The card is an internal one, in an LG E500 laptop.
ath5k phy0: Atheros AR2425 chip found (MAC: 0xe2, PHY: 0x70)
03:00.0 Ethernet controller: Atheros Communications Inc. AR5001 Wireless Network Adapter [168c:001c] (rev 01)
Subsystem: Device 1a3b:1026
Control: I/O+ Mem+ BusMaster+ SpecCycle- MemWINV- VGASnoop- ParErr- Stepping- SERR+ FastB2B- DisINTx-
Status: Cap+ 66MHz- UDF- FastB2B- ParErr- DEVSEL=fast >TAbort- <TAbort- <MAbort- >SERR- <PERR- INTx-
Latency: 0, Cache Line Size: 32 bytes
Interrupt: pin A routed to IRQ 19
Region 0: Memory at fe1f0000 (64-bit, non-prefetchable) [size=64K]
Capabilities:  Power Management version 2
Flags: PMEClk- DSI- D1- D2- AuxCurrent=375mA PME(D0-,D1-,D2-,D3hot+,D3cold-)
Status: D0 PME-Enable- DSel=0 DScale=0 PME-
Capabilities:  Message Signalled Interrupts: Mask- 64bit- Queue=0/0 Enable-
Address: 00000000 Data: 0000
Capabilities:  Express (v1) Legacy Endpoint, MSI 00
DevCap: MaxPayload 128 bytes, PhantFunc 0, Latency L0s <512ns, L1 <64us
ExtTag- AttnBtn- AttnInd- PwrInd- RBE- FLReset-
DevCtl: Report errors: Correctable- Non-Fatal- Fatal- Unsupported-
RlxdOrd+ ExtTag- PhantFunc- AuxPwr- NoSnoop-
MaxPayload 128 bytes, MaxReadReq 512 bytes
DevSta: CorrErr+ UncorrErr+ FatalErr- UnsuppReq+ AuxPwr- TransPend-
LnkCap: Port #0, Speed 2.5GT/s, Width x1, ASPM L0s L1, Latency L0 <512ns, L1 <64us
ClockPM- Suprise- LLActRep- BwNot-
LnkCtl: ASPM Disabled; RCB 128 bytes Disabled- Retrain- CommClk+
ExtSynch- ClockPM- AutWidDis- BWInt- AutBWInt-
LnkSta: Speed 2.5GT/s, Width x1, TrErr- Train- SlotClk+ DLActive- BWMgmt- ABWMgmt-
Capabilities:  MSI-X: Enable- Mask- TabSize=1
Vector table: BAR=0 offset=00000000
PBA: BAR=0 offset=00000000
Capabilities:  Advanced Error Reporting <?>
Capabilities:  Virtual Channel <?>
Kernel driver in use: ath5k
Kernel modules: ath5k
Still occuring on the latest kernal.
00:09.0 Ethernet controller: Atheros Communications Inc. Atheros AR5001X+ Wireless Network Adapter (rev 01)

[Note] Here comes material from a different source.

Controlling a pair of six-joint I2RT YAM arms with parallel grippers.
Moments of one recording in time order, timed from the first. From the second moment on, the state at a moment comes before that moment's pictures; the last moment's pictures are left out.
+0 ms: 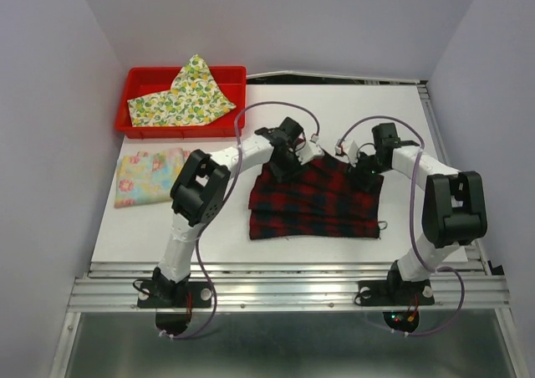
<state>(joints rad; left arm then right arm) -0.74 2.07 1.54 -0.63 0.21 0.46 0.08 1.66 1.09 -0.62 -0.46 -0.95</state>
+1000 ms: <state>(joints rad) -0.38 1.49 1.04 -0.14 0.55 -0.38 0.31 1.60 1.32 -0.56 -0.28 0.02</state>
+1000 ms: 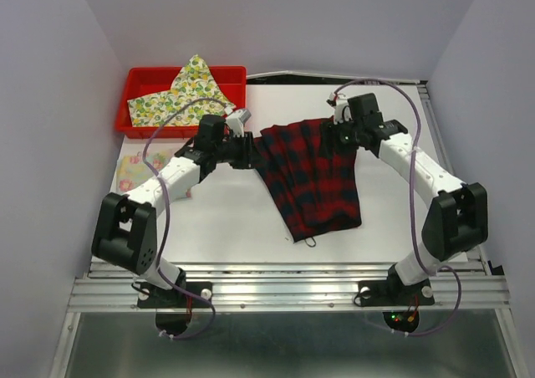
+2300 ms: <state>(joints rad) -0.46 1.88 0.96 0.16 0.59 -0.70 0.64 2.06 1.54 -0.60 0.12 0.15</state>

Subsystem: Netgear Device 5e00
Control: I/O- Mem+ BusMaster+ SpecCycle- MemWINV+ VGASnoop- ParErr- Stepping- SERR- FastB2B- DisINTx-
Status: Cap+ 66MHz- UDF- FastB2B+ ParErr- DEVSEL=medium >TAbort- <TAbort- <MAbort- >SERR- <PERR- INTx-
Latency: 168 (2500ns min, 7000ns max), Cache Line Size: 32 bytes
Interrupt: pin A routed to IRQ 17
Region 0: Memory at d4800000 (32-bit, non-prefetchable) [size=64K]
Capabilities: <access denied>
Kernel driver in use: ath5k
Kernel modules: ath5k
Linux nautilus 3.3.2-1.fc16.i686 #1 SMP Sat Apr 14 01:11:09 UTC 2012 i686 i686 i386 GNU/Linux
This is on an internal pci card.
If you need any additional information or traces let me know.
This bug is old. I would recommend testing on
a newer kernel , the newest as of this writing
This bug relates to a very old kernel. Closing as obsolete.